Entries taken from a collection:

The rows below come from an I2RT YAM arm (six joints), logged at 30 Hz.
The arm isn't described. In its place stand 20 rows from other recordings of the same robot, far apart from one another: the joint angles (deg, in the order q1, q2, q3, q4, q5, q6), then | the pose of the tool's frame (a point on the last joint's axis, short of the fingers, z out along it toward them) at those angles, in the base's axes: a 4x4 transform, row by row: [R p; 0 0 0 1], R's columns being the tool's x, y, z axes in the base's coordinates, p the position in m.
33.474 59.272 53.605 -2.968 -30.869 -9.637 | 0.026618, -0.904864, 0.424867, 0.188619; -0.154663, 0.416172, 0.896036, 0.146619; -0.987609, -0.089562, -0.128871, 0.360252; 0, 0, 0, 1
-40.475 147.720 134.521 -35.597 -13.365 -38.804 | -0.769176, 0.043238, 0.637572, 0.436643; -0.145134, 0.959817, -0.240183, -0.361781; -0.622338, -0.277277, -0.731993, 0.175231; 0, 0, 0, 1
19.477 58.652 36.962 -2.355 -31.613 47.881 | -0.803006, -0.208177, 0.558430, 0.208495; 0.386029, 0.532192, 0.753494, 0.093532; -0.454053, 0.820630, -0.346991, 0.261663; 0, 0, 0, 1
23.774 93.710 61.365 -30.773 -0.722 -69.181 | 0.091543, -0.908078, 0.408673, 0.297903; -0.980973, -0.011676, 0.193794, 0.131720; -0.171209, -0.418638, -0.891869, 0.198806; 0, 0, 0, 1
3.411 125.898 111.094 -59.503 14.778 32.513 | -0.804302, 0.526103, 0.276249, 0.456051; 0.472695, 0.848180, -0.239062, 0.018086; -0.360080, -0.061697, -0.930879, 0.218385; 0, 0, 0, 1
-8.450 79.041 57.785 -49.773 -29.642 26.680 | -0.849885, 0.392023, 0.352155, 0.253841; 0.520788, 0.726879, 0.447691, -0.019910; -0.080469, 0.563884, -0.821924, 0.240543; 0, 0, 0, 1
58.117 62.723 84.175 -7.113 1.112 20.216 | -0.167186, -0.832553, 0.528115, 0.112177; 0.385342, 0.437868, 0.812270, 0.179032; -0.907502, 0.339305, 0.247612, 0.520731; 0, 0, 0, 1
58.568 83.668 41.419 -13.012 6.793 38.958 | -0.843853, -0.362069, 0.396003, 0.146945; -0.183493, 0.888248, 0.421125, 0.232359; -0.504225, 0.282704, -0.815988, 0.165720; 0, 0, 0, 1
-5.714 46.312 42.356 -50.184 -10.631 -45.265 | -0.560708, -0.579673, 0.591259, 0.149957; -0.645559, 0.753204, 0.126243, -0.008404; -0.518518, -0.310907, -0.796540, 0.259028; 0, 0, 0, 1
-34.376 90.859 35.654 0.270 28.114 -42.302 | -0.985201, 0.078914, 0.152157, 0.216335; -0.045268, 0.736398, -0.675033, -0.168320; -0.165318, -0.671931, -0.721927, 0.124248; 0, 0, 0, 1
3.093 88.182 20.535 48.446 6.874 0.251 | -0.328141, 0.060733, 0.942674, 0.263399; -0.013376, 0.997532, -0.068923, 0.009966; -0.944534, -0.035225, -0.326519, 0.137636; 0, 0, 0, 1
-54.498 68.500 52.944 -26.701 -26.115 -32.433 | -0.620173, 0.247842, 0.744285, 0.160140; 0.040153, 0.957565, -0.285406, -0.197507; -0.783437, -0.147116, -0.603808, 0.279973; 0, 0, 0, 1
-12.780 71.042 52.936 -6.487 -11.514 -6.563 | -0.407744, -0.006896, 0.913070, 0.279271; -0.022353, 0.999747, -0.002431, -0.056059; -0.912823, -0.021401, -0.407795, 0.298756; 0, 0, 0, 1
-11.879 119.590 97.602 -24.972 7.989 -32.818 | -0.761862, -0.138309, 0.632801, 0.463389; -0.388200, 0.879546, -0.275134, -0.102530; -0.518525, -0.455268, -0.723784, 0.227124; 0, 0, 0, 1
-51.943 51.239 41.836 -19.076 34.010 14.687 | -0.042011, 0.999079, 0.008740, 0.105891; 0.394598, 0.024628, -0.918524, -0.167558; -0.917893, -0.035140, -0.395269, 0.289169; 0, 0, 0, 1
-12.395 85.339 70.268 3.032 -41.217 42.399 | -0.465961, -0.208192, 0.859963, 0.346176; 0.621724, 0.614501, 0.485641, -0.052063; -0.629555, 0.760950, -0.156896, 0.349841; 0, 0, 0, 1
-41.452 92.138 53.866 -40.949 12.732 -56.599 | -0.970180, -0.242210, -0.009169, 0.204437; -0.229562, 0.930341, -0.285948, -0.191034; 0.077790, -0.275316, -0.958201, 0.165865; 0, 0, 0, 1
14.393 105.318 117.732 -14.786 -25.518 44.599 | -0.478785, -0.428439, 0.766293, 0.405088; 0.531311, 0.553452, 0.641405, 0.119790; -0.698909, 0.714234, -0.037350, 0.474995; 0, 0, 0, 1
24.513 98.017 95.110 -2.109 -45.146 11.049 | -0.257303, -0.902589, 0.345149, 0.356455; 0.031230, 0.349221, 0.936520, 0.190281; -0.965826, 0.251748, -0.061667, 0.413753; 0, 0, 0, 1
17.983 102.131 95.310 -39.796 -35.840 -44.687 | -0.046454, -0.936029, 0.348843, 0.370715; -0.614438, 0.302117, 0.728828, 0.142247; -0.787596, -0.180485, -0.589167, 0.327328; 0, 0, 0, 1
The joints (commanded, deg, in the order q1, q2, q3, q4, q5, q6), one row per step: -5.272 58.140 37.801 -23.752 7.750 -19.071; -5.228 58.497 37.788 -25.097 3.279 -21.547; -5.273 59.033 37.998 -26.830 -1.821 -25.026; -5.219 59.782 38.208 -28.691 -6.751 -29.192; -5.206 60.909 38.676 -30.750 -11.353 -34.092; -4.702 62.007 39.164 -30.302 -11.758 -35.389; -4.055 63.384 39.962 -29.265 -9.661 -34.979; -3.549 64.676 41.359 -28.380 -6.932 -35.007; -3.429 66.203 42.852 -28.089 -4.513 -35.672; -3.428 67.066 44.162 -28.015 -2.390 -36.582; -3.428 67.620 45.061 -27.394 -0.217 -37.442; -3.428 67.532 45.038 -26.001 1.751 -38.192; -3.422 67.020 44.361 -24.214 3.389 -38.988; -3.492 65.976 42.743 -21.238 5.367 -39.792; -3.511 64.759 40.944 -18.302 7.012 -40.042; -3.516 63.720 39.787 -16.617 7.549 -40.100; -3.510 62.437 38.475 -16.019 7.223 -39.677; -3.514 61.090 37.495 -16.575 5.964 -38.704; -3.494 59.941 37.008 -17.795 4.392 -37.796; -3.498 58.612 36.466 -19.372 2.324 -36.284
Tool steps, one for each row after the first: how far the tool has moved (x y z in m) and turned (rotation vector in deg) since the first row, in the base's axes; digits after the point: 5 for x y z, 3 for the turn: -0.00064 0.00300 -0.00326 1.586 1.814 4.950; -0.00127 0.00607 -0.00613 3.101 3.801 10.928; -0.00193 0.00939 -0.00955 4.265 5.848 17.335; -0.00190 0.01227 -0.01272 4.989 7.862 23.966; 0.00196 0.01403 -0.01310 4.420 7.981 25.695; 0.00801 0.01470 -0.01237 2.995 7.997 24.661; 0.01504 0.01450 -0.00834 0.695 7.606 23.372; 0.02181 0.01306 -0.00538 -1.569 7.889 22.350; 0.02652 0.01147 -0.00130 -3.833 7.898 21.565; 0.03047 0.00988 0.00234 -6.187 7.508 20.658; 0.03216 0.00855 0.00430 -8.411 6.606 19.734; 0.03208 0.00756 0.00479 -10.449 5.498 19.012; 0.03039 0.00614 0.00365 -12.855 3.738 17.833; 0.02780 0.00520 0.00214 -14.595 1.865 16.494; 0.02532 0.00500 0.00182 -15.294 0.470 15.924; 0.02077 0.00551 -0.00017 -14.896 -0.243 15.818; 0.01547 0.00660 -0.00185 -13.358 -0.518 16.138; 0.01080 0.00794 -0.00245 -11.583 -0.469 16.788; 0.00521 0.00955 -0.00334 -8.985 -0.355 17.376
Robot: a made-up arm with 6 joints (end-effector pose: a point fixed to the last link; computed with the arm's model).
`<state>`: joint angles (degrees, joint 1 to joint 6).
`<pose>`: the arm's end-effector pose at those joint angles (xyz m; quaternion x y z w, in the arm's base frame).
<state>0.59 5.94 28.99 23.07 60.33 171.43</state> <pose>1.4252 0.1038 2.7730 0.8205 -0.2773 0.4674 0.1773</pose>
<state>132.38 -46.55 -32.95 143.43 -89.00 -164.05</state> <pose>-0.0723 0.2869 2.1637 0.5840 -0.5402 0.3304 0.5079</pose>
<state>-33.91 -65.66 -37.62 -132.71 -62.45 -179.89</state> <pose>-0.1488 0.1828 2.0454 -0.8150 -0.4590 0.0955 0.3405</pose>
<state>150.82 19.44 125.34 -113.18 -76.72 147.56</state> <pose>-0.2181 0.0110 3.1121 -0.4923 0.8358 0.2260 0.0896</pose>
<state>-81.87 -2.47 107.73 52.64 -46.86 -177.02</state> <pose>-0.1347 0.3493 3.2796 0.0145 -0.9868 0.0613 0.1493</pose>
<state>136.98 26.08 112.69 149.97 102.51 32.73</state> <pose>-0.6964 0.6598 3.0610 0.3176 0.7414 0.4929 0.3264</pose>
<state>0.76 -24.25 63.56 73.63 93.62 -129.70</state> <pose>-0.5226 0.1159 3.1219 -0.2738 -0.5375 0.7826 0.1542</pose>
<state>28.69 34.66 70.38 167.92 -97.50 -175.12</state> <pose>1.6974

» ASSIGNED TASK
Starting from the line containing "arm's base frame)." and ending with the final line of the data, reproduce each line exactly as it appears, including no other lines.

» RESULT FOR THIS EXERCISE
`<pose>`: the arm's end-effector pose at those joint angles (xyz m; quaternion x y z w, in the arm's base frame).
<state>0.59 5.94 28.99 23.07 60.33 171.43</state> <pose>1.4252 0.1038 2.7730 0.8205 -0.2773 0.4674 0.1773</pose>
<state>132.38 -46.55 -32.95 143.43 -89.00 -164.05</state> <pose>-0.0723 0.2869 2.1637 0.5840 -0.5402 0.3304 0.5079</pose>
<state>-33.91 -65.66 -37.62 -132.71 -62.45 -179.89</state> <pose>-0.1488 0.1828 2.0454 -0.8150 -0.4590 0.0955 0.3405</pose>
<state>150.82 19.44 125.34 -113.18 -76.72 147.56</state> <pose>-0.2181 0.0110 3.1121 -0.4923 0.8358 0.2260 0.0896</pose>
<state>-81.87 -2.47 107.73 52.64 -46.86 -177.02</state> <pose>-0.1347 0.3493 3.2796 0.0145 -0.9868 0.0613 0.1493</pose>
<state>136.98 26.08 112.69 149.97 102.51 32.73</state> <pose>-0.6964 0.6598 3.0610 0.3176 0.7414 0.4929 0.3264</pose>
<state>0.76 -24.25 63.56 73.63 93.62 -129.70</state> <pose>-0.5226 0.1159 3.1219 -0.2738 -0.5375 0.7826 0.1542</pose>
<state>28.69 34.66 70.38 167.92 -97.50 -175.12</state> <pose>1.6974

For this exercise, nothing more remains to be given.